Contexte
Les faits concernent la section féminine du Cavigal, club omnisports de Nice. Deux personnes en charge de cette section étaient mises en cause : un entraîneur âgé de 45 ans et son ancienne compagne âgée de 53 ans, qui a été formée en Roumanie, dont une année de formation auprès de la gymnaste Nadia Comăneci.
Plainte et témoignages
Quatre personnes ont déposé plainte. Au procès, trois des quatre plaignantes, mineures au moment des faits, ont témoigné. Elles ont décrit des violences physiques (gifles, coups), des propos et des gestes qualifiés de déplacés, ainsi que des attouchements attribués à l'entraîneur, notamment le passage d'une main entre les seins, des massages des fesses et des baisers dans le cou, selon les déclarations rapportées lors de l'audience.
Procès et réquisitions
Le procès s’est tenu le 30 octobre devant le tribunal correctionnel de Nice. Le parquet avait requis, pour l'entraîneur, une interdiction d'exercer toute activité professionnelle ou bénévole auprès de mineurs et, pour son ancienne compagne, une peine avec sursis et une interdiction d'exercer auprès de mineurs. La Fédération française de gymnastique s'est constituée partie civile et son avocat a rappelé l'application de la loi aux pratiques sportives.
Décisions judiciaires
Le tribunal a condamné l'entraîneur à deux ans de prison ferme. Il pourra purger sa peine à domicile sous bracelet électronique et fait l'objet d'une interdiction définitive d'exercer une activité professionnelle ou bénévole auprès de mineurs. L'ancienne compagne a été condamnée à huit mois de prison avec sursis pour des faits de violences.

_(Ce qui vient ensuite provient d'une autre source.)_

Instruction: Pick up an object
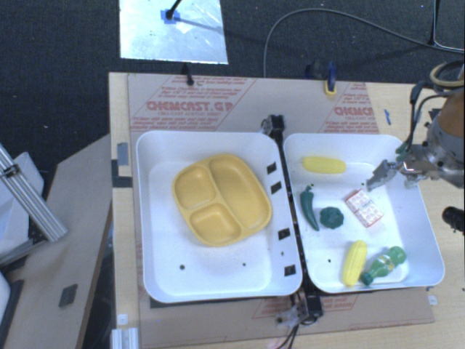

Réactions et conséquences pour les victimes
Lors de l'audience de délibéré, l'une des victimes présentes s'est dite soulagée d'avoir été entendue. Elle a également déclaré avoir été mise à l'écart au sein du club après ses dénonciations. Le dossier mentionne que plusieurs anciennes camarades auraient, selon les déclarations, également subi des faits similaires.
Mesures administratives et judiciaires
Les peines prononcées comprennent des mesures pénales et des interdictions d'exercer à l'égard des personnes condamnées. Le tribunal a rendu une décision différente sur certains points par rapport aux réquisitions du parquet. La fédération et les parties civiles pourront, le cas échéant, se pourvoir en appel selon les voies de droit applicables.
Calendrier et procédure
Le procès a eu lieu le 30 octobre devant le tribunal correctionnel de Nice, et les condamnations ont été prononcées lors de l'audience de délibéré. Les informations publiées se fondent sur les déclarations et les décisions rapportées en audience.